Failure to conduct comprehensive TCO analyses leading up to purchases and deployments may result in severe consequences. These include miscalculating budgets, purchasing unnecessary products or components, and generally underestimating or overestimating long-term needs surrounding security.
Security that comes at a cost
According to TCO analyses of security systems of Axis customers from around the world, including South Africa, the system costs prior to their deployment account for only around 30% of its total TCO, with the remaining 70% of costs occurring during its operation.
Therefore, TCO is a powerful tool for customers when calculating the cost of a project or tender. Imagine the potential scale at play here, like a network of video cameras that provide surveillance across a metropolitan area. Hundreds, possibly thousands, of devices require regular repairs or downtime, which could further impact urban activities. such as public transportation or emergency response services.

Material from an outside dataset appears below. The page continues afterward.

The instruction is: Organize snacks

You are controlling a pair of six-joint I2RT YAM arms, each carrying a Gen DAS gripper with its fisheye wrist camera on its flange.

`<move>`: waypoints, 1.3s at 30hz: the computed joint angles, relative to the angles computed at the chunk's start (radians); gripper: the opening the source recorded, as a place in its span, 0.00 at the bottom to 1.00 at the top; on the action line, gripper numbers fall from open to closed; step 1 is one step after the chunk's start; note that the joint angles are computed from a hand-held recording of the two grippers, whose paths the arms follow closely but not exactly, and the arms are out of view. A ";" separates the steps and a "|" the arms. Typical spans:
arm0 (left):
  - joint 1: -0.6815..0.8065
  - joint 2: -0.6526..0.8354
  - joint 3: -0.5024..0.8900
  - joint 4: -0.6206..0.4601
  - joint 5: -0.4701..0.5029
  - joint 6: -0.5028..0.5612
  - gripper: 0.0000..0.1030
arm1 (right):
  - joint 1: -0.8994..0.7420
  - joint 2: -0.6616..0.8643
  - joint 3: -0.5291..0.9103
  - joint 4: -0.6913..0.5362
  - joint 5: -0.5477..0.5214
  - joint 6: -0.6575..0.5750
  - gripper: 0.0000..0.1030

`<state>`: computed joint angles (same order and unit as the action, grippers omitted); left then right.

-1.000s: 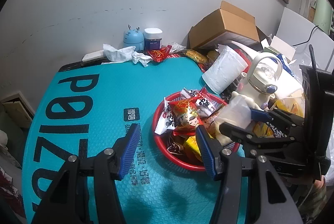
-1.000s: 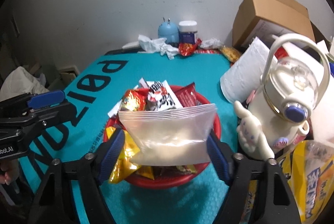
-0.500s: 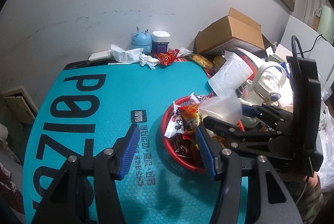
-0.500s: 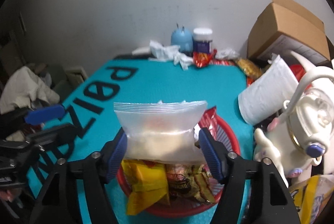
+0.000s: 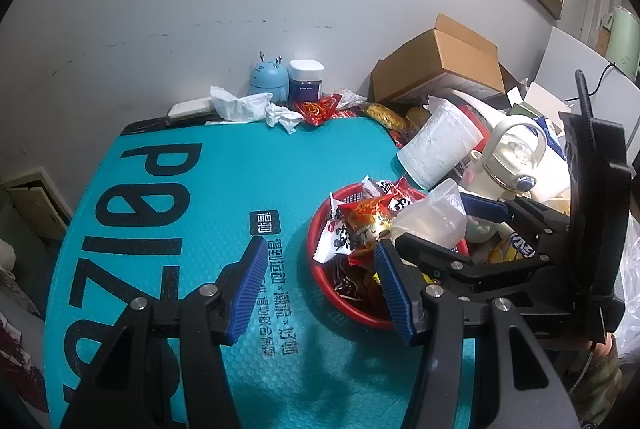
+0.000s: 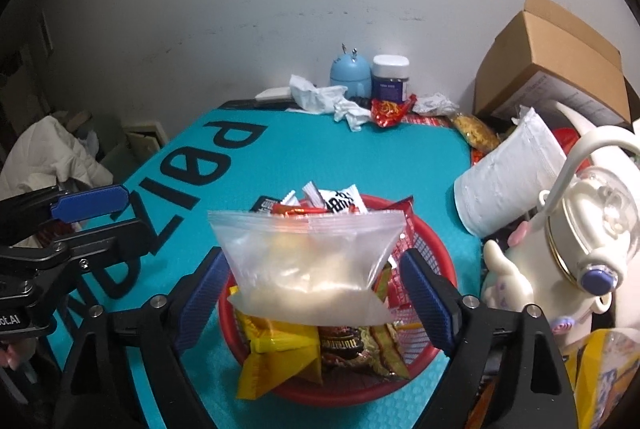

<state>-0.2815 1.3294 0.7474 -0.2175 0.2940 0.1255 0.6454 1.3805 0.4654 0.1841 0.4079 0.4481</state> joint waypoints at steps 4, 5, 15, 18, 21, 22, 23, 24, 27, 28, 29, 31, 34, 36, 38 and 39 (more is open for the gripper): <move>0.000 -0.012 -0.002 -0.004 -0.003 -0.003 0.53 | 0.006 -0.010 0.001 0.001 0.007 -0.010 0.87; -0.001 -0.016 -0.003 -0.005 -0.003 -0.003 0.53 | 0.009 -0.015 0.002 -0.002 0.007 -0.007 0.87; 0.002 -0.084 -0.006 -0.030 0.005 0.001 0.53 | 0.076 -0.132 -0.006 -0.063 0.087 0.008 0.87; 0.001 -0.125 -0.019 -0.036 0.007 0.005 0.53 | 0.125 -0.198 -0.003 -0.132 0.158 0.033 0.87; -0.010 -0.175 -0.036 -0.050 0.007 0.006 0.53 | 0.198 -0.263 -0.001 -0.208 0.246 0.069 0.87; -0.013 -0.188 -0.040 -0.056 0.009 0.008 0.53 | 0.233 -0.287 0.003 -0.249 0.288 0.092 0.87; -0.019 -0.213 -0.049 -0.065 0.011 0.009 0.53 | 0.260 -0.301 0.007 -0.283 0.321 0.114 0.87; -0.024 -0.232 -0.057 -0.071 0.010 0.009 0.53 | 0.289 -0.313 0.015 -0.325 0.355 0.143 0.87; -0.051 -0.298 -0.082 -0.090 -0.005 0.008 0.53 | 0.373 -0.355 0.027 -0.451 0.441 0.247 0.88; -0.064 -0.325 -0.093 -0.098 -0.013 0.007 0.53 | 0.411 -0.368 0.033 -0.509 0.474 0.303 0.88; -0.077 -0.348 -0.101 -0.106 -0.022 0.004 0.53 | 0.439 -0.377 0.035 -0.553 0.497 0.346 0.88; -0.098 -0.388 -0.117 -0.121 -0.031 -0.001 0.53 | 0.513 -0.380 0.048 -0.667 0.552 0.471 0.88; -0.144 -0.453 -0.144 -0.149 -0.058 -0.015 0.53 | 0.603 -0.365 0.063 -0.812 0.610 0.647 0.88; -0.187 -0.496 -0.166 -0.164 -0.090 -0.031 0.53 | 0.685 -0.336 0.082 -0.953 0.647 0.827 0.88; -0.225 -0.535 -0.188 -0.180 -0.114 -0.049 0.53 | 0.763 -0.300 0.099 -1.083 0.664 1.004 0.88; -0.240 -0.549 -0.197 -0.187 -0.122 -0.056 0.53 | 0.800 -0.277 0.105 -1.140 0.666 1.092 0.88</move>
<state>-0.5218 0.7806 0.5504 -0.4050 0.1719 0.0695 1.4450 1.1037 0.5707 -0.9555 1.0738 1.5399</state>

In use cases like this, the value of a system even extends to elements like reduced instances of criminal activity and suspicious behaviour.
The rate at which technology evolves is also a factor. A device being rendered obsolete can compromise long-term investments in surveillance projects. Therefore, future-proofing systems is essential and can be accomplished via open standards in technology and system architectures. The lifecycle of an effective system should factor in a level of flexibility, a quality that all modern business operations need to exhibit.
Making the most of your investment
Determining TCO for security systems should never be limited to just checking the warranty on a piece of hardware. Looking more broadly, it should be part of a comprehensive consideration that, ideally, leads to significant cost savings and an improved return on investment.
From the get-go, organisations should identify solutions based on the value they add to operations. Calculate how those solutions may influence existing infrastructure and estimate their cost, leading up to making a final, informed decision. Organisations do not need to do this alone. During this process, they can identify vendors and partners that can assist and have an active stake in successfully implementing solutions.
Businesses in South Africa excel at leveraging available resources and making the best out of a difficult operating environment. Part of that involves having a heightened focus on value. By scrutinising and fully considering the cost of their security and network surveillance systems, they can optimise themselves further while contributing to a smart and enhanced security landscape.